§ What the exercise asks
Write out the data word for word and drop any picture you find.

##### Information provided #####

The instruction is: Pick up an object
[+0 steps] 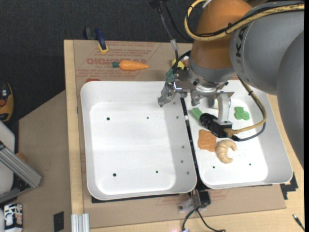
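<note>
Camera view: I read the croissant [225,150] as the reference item and give all positions relative to it.

1. The croissant is a pale tan, curved, ridged toy pastry. It lies in the right bin [256,174], towards the near half of the floor.
2. A flat orange piece [206,140] with an irregular outline lies just left of the croissant, touching it or nearly so.
3. A small green stick [195,113] lies up and to the left of the croissant, near the wall that the two bins share.
4. A bright green, leaf-like piece [241,113] lies up and slightly right of the croissant, well apart from it.
5. The gripper [179,98] hangs up and to the left of the croissant, over the shared wall at the far end of the bins. I cannot tell whether it is wide or narrow, and I see no item held in it.
6. The left bin [130,149] sits left of the croissant, beyond the shared wall.
7. An orange carrot [131,65] with a green top lies far up and left of the croissant, on the cardboard [120,52] outside both bins.
</note>
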### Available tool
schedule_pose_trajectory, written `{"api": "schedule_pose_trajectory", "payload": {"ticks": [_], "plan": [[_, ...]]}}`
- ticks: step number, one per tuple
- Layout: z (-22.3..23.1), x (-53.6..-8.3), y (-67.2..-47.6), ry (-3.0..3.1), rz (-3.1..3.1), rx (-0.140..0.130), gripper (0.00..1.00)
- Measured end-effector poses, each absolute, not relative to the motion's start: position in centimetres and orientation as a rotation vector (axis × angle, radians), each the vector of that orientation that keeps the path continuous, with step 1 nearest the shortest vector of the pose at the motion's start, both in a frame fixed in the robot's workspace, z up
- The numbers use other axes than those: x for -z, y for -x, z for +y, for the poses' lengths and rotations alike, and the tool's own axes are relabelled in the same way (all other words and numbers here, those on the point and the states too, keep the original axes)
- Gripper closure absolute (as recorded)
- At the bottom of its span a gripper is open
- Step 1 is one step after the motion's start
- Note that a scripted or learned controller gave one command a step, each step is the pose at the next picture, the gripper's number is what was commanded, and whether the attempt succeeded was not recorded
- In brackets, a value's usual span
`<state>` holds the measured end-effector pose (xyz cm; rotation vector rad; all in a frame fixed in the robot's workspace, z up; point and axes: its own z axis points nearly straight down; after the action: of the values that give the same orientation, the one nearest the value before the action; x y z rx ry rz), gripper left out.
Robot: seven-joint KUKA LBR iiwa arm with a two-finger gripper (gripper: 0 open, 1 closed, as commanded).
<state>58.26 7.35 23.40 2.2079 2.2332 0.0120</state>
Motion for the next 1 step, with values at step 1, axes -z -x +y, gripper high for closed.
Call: {"api": "schedule_pose_trajectory", "payload": {"ticks": [1], "plan": [[-5.12,-27.09,-57.99,-2.228,2.202,0.000,0.00]]}}
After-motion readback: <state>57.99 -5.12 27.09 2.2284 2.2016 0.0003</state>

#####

§ Worked solution
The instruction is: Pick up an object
[+0 steps] 
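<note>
Camera view: I read the croissant [225,150] as the reference item and give all positions relative to it.

1. The croissant is a pale tan, curved, ridged toy pastry. It lies in the right bin [256,174], towards the near half of the floor.
2. A flat orange piece [206,140] with an irregular outline lies just left of the croissant, touching it or nearly so.
3. A small green stick [195,113] lies up and to the left of the croissant, near the wall that the two bins share.
4. A bright green, leaf-like piece [241,113] lies up and slightly right of the croissant, well apart from it.
5. The gripper [179,98] hangs up and to the left of the croissant, over the shared wall at the far end of the bins. I cannot tell whether it is wide or narrow, and I see no item held in it.
6. The left bin [130,149] sits left of the croissant, beyond the shared wall.
7. An orange carrot [131,65] with a green top lies far up and left of the croissant, on the cardboard [120,52] outside both bins.
</note>
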### Available tool
schedule_pose_trajectory, written `{"api": "schedule_pose_trajectory", "payload": {"ticks": [_], "plan": [[_, ...]]}}`
- ticks: step number, one per tuple
- Layout: z (-22.3..23.1), x (-53.6..-8.3), y (-67.2..-47.6), ry (-3.0..3.1), rz (-3.1..3.1), rx (-0.140..0.130), gripper (0.00..1.00)
- Measured end-effector poses, each absolute, not relative to the motion's start: position in centimetres and orientation as a rotation vector (axis × angle, radians), each the vector of that orientation that keeps the path continuous, with step 1 nearest the shortest vector of the pose at the motion's start, both in a frame fixed in the robot's workspace, z up
- The numbers use other axes than those: x for -z, y for -x, z for +y, for the poses' lengths and rotations alike, and the tool's own axes are relabelled in the same way (all other words and numbers here, those on the point and the states too, keep the original axes)
- Gripper closure absolute (as recorded)
- At the bottom of its span a gripper is open
- Step 1 is one step after the motion's start
- Note that a scripted or learned controller gave one command a step, each step is the pose at the next picture, the gripper's number is what was commanded, and whether the attempt succeeded was not recorded
- In brackets, a value's usual span
`<state>` holds the measured end-effector pose (xyz cm; rotation vector rad; all in a frame fixed in the robot's workspace, z up; point and axes: its own z axis points nearly straight down; after the action: of the values that give the same orientation, the one nearest the value before the action; x y z rx ry rz), gripper left out.
Robot: seven-joint KUKA LBR iiwa arm with a two-finger gripper (gripper: 0 open, 1 closed, as commanded).
<state>58.26 7.35 23.40 2.2079 2.2332 0.0120</state>
Motion for the next 1 step, with values at step 1, axes -z -x +y, gripper high for closed.
Call: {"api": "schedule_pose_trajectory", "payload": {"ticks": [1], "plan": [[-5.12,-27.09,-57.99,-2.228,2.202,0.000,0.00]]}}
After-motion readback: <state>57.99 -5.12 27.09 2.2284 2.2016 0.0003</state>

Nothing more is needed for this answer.